■ About this exercise: In the entries below, find the line with "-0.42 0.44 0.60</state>" and the line with "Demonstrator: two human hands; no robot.". Print those two and everything between them exactly, and nothing else.

━━ Materials provided ━━

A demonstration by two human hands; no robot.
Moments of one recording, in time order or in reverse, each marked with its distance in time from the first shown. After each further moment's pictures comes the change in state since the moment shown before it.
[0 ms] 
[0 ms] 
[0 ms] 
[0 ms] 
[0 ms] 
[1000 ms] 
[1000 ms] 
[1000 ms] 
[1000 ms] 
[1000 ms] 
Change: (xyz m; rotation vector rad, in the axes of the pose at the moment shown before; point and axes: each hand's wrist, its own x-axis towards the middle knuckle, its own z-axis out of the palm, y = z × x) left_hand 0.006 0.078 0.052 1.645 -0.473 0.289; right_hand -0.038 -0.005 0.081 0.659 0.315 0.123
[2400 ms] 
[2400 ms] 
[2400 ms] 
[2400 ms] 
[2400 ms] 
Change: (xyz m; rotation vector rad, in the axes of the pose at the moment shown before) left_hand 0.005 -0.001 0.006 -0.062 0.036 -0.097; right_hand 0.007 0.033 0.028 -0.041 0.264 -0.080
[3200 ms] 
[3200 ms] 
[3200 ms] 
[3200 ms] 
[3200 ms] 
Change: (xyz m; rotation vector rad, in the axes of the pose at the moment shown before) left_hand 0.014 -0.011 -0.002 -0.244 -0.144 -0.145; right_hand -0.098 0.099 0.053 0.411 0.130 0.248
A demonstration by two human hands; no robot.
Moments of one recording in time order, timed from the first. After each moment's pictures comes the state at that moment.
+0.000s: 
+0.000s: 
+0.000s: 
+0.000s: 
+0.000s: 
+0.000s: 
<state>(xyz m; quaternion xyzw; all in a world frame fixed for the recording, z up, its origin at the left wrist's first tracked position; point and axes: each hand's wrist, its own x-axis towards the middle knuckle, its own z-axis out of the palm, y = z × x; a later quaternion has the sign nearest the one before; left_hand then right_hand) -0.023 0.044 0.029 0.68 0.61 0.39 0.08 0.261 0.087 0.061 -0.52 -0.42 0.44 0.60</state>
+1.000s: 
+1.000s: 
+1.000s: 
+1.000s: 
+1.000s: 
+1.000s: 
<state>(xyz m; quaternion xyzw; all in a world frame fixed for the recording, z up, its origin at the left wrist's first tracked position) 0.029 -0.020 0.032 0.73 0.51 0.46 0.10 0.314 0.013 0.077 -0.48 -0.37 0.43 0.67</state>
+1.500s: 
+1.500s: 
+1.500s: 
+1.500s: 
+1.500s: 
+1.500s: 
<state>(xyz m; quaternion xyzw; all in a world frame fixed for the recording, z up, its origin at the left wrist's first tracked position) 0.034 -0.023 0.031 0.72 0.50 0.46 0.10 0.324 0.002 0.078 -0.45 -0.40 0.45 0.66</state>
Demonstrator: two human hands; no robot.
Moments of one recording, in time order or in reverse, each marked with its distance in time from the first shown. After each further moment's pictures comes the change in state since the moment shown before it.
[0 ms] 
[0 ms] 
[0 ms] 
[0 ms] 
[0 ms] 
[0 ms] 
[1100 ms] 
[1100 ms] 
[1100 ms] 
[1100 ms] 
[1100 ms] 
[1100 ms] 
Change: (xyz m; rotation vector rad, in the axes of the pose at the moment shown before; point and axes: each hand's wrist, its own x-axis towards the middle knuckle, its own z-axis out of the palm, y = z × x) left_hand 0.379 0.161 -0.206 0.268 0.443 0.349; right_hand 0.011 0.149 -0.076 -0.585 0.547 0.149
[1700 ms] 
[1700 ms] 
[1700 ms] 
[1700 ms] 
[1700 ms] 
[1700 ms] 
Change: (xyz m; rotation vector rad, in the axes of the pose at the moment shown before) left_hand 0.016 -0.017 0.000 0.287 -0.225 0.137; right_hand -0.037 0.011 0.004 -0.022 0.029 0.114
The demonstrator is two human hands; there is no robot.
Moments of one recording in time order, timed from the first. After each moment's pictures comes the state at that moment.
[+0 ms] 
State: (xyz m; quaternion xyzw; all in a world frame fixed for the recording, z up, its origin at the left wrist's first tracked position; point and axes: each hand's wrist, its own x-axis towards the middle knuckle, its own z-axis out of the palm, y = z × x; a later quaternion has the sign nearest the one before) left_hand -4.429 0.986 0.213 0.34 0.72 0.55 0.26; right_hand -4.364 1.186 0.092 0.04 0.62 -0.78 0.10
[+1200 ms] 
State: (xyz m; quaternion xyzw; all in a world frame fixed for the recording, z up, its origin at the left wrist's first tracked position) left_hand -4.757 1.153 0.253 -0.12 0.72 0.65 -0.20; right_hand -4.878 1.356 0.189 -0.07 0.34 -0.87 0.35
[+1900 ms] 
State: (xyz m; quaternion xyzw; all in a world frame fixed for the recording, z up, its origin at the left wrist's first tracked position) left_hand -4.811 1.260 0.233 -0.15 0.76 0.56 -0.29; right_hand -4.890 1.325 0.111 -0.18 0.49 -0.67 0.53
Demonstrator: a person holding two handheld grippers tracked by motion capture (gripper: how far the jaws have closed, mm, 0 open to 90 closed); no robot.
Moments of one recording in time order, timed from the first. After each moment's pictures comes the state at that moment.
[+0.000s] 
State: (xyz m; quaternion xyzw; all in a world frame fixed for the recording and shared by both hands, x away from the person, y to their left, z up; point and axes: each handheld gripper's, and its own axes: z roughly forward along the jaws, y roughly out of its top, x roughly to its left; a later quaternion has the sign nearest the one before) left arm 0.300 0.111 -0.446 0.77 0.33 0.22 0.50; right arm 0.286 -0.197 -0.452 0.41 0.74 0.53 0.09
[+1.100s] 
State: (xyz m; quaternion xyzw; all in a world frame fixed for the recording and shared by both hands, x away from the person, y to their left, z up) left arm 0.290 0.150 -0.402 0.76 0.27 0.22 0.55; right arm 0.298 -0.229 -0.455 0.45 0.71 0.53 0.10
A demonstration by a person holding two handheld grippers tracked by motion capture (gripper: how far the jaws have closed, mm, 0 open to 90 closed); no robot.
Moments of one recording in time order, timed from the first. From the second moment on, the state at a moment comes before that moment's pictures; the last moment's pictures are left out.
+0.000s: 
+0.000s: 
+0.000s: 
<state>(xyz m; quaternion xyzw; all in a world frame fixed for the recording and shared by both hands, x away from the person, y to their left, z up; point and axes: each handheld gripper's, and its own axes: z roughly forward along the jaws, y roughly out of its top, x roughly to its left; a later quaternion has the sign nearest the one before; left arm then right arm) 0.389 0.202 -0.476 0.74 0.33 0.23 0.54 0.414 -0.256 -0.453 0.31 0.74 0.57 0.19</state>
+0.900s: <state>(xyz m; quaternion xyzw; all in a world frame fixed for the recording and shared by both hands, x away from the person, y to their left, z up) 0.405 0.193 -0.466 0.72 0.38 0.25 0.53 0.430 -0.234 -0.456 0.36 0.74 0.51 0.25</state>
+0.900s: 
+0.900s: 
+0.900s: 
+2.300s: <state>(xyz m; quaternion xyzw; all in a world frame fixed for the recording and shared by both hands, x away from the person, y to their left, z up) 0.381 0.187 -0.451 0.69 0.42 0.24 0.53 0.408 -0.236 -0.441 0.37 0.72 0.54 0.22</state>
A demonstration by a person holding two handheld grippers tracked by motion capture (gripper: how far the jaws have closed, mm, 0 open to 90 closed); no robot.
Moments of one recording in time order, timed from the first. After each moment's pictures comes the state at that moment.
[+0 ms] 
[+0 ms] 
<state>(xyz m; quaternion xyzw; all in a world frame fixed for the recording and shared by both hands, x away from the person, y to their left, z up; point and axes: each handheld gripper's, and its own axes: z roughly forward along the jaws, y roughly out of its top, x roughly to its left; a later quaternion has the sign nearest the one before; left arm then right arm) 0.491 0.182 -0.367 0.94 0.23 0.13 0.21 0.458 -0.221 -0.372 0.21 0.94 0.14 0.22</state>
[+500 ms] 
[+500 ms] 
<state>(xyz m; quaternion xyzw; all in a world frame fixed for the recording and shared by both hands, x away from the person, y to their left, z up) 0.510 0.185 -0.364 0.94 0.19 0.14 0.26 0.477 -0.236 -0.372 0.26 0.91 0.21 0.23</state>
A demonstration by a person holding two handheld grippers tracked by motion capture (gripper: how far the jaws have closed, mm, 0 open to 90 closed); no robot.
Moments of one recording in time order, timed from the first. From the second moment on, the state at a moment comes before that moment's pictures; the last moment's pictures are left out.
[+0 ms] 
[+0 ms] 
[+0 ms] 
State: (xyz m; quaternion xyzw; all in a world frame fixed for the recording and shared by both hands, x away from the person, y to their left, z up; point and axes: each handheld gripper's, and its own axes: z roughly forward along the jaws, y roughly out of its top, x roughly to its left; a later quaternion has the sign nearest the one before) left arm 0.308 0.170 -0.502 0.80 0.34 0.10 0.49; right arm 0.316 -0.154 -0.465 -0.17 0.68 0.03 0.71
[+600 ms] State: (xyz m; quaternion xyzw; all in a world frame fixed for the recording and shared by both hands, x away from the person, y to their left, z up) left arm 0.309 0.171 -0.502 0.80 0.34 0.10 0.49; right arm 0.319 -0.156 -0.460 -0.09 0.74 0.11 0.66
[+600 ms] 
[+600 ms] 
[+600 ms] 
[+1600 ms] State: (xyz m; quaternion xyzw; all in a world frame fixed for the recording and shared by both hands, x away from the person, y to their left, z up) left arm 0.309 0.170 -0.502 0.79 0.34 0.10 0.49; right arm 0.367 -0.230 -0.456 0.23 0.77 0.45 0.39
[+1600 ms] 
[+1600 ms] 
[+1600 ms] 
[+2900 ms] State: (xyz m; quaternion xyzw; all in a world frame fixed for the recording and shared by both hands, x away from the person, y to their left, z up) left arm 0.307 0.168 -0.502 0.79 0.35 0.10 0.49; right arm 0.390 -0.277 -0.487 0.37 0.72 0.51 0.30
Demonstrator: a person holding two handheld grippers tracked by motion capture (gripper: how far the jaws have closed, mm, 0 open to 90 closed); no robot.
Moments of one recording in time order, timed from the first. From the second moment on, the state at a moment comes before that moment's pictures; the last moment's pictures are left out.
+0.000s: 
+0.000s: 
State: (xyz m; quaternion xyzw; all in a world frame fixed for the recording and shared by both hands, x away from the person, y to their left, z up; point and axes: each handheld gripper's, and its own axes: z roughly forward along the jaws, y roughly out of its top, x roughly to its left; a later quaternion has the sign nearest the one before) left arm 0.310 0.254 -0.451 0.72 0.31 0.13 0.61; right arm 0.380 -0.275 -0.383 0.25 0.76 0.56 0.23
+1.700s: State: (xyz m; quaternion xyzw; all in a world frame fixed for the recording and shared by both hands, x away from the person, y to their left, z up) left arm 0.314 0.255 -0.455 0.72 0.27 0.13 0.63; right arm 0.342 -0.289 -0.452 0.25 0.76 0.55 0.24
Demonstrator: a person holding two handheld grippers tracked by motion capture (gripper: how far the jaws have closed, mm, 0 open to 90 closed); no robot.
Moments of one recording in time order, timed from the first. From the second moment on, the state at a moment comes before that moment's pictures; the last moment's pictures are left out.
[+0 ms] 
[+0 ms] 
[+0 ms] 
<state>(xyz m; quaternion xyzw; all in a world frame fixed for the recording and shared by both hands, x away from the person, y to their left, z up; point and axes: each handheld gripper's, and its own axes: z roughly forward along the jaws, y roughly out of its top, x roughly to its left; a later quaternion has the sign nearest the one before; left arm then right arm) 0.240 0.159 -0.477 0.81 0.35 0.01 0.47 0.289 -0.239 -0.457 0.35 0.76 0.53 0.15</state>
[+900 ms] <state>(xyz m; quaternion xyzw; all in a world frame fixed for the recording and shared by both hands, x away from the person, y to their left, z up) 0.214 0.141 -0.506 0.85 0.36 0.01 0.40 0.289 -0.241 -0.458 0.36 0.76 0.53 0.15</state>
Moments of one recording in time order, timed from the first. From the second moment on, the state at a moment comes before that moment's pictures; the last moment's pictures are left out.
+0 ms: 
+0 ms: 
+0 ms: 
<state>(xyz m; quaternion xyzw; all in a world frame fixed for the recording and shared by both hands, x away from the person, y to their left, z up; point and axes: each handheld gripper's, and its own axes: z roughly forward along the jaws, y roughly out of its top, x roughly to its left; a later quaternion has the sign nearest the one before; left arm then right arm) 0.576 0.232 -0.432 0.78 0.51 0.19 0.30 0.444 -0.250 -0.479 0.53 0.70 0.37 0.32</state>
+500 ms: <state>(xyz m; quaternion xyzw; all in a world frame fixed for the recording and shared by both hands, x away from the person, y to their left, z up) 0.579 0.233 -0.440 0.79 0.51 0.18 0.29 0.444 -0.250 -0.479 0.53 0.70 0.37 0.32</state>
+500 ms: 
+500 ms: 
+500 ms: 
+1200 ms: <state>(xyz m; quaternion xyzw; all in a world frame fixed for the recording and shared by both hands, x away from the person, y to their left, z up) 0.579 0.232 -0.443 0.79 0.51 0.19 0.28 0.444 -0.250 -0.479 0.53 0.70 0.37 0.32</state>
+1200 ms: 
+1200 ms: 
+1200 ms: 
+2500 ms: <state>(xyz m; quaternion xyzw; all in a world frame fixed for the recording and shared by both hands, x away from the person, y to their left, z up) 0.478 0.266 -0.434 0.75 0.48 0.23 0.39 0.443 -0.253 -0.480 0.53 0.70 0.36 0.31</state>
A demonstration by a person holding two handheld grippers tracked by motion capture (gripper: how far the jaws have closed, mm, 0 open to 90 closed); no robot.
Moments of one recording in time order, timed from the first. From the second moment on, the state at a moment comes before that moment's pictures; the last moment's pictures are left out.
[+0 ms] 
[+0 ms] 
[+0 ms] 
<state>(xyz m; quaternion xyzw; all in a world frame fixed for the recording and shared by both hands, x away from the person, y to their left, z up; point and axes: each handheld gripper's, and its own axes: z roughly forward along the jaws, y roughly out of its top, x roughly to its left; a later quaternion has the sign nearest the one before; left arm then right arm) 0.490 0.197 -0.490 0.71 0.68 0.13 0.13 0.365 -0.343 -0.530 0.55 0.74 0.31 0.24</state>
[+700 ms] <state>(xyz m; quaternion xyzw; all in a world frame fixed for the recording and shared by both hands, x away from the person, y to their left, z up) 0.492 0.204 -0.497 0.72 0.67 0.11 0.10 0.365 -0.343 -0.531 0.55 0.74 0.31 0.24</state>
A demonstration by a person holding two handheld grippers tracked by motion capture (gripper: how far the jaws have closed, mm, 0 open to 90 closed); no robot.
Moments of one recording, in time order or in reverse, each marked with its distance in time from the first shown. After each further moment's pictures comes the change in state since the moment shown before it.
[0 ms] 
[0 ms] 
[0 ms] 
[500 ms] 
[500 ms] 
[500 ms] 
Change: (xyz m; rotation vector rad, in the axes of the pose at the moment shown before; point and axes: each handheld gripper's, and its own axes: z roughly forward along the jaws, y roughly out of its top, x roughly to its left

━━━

■ Response area:
<state>(xyz m; quaternion xyzw; all in a world frame fixed for the recording, z up, its origin at the left wrist's first tracked position; point and axes: each hand's wrist, its own x-axis towards the middle knuckle, its own z-axis out of the palm, y = z × x; a later quaternion has the sign nearest the one before; left_hand then right_hand) -0.023 0.044 0.029 0.68 0.61 0.39 0.08 0.261 0.087 0.061 -0.52 -0.42 0.44 0.60</state>
+1.000s: 
+1.000s: 
+1.000s: 
+1.000s: 
+1.000s: 
+1.000s: 
<state>(xyz m; quaternion xyzw; all in a world frame fixed for the recording, z up, its origin at the left wrist's first tracked position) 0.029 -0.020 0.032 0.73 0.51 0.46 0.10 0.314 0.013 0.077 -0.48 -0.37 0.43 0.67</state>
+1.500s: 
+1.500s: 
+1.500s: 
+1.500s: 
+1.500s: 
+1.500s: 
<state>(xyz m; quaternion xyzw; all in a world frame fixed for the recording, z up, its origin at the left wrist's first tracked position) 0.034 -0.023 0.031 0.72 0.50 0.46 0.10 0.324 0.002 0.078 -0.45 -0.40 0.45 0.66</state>
Demonstrator: two human hands; no robot.

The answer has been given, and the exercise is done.